## TASK BRIEF
What is needed here is an exact transcription of the entries that follow.

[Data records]
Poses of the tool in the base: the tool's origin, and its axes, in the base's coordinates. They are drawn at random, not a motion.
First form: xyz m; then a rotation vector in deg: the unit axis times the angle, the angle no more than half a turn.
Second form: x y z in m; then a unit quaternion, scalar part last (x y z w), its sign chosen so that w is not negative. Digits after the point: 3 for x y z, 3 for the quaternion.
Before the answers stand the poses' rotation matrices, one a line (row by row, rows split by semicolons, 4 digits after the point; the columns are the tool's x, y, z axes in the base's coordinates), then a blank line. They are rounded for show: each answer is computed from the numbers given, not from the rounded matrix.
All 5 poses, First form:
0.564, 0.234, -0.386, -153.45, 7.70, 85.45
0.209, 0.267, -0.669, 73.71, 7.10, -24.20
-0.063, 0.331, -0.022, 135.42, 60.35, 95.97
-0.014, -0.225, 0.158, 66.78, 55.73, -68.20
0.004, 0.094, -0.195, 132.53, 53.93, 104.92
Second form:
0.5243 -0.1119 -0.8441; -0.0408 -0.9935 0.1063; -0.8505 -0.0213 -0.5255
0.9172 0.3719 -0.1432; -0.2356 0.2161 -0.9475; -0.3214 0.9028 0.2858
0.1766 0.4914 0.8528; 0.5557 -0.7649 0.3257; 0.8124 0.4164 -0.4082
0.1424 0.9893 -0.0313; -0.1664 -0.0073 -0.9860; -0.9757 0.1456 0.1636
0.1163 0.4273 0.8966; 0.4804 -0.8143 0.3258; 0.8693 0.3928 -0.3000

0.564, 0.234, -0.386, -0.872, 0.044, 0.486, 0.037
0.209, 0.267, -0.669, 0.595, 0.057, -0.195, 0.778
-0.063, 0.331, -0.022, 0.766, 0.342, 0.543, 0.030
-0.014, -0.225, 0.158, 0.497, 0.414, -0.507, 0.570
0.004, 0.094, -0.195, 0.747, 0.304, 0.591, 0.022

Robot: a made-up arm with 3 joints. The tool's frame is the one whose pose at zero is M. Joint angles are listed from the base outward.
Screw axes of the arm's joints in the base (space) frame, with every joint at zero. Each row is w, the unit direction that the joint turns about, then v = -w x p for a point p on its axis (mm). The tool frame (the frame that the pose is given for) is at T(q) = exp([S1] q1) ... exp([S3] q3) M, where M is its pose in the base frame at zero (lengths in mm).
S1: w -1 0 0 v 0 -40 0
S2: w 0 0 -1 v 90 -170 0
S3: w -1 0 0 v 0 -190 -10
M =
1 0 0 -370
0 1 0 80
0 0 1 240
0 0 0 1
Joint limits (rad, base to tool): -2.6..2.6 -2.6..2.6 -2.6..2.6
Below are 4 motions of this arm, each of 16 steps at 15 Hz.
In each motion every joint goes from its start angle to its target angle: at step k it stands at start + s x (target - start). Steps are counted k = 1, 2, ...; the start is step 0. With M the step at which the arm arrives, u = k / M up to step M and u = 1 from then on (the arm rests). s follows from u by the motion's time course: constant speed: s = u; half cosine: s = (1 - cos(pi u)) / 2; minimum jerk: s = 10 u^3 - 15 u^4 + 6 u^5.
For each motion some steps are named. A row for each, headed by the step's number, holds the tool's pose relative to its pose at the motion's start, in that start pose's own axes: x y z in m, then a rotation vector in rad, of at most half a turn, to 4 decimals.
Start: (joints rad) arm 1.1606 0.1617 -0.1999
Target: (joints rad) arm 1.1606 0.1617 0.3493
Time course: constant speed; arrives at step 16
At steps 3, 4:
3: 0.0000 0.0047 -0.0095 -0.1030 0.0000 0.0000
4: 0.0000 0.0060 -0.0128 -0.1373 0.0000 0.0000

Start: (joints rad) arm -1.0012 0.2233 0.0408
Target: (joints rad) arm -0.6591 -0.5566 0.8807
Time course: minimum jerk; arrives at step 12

## COMPLETED TASK
Poses of the tool in the base: the tool's origin, and its axes, in the base's coordinates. They are drawn at random, not a motion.
First form: xyz m; then a rotation vector in deg: the unit axis times the angle, the angle no more than half a turn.
Second form: x y z in m; then a unit quaternion, scalar part last (x y z w), its sign chosen so that w is not negative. Digits after the point: 3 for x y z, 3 for the quaternion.
Before the answers stand the poses' rotation matrices, one a line (row by row, rows split by semicolons, 4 digits after the point; the columns are the tool's x, y, z axes in the base's coordinates), then a blank line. They are rounded for show: each answer is computed from the numbers given, not from the rounded matrix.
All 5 poses, First form:
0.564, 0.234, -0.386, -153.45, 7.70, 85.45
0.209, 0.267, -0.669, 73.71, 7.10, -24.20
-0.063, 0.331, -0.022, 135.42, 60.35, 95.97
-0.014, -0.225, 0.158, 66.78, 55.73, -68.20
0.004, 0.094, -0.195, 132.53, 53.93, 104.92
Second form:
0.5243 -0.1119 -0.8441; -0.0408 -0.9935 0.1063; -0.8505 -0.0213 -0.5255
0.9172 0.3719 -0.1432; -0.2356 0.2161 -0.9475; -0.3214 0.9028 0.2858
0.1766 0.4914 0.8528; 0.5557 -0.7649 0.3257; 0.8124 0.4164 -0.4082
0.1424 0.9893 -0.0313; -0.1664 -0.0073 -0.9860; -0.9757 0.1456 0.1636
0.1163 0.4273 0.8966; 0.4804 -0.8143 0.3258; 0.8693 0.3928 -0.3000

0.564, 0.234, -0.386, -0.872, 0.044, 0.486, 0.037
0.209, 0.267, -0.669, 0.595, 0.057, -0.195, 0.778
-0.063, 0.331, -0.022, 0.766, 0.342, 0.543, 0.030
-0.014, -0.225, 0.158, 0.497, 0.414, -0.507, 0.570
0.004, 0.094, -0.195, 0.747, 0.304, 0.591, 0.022

Robot: a made-up arm with 3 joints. The tool's frame is the one whose pose at zero is M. Joint angles are listed from the base outward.
Screw axes of the arm's joints in the base (space) frame, with every joint at zero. Each row is w, the unit direction that the joint turns about, then v = -w x p for a point p on its axis (mm). The tool frame (the frame that the pose is given for) is at T(q) = exp([S1] q1) ... exp([S3] q3) M, where M is its pose in the base frame at zero (lengths in mm).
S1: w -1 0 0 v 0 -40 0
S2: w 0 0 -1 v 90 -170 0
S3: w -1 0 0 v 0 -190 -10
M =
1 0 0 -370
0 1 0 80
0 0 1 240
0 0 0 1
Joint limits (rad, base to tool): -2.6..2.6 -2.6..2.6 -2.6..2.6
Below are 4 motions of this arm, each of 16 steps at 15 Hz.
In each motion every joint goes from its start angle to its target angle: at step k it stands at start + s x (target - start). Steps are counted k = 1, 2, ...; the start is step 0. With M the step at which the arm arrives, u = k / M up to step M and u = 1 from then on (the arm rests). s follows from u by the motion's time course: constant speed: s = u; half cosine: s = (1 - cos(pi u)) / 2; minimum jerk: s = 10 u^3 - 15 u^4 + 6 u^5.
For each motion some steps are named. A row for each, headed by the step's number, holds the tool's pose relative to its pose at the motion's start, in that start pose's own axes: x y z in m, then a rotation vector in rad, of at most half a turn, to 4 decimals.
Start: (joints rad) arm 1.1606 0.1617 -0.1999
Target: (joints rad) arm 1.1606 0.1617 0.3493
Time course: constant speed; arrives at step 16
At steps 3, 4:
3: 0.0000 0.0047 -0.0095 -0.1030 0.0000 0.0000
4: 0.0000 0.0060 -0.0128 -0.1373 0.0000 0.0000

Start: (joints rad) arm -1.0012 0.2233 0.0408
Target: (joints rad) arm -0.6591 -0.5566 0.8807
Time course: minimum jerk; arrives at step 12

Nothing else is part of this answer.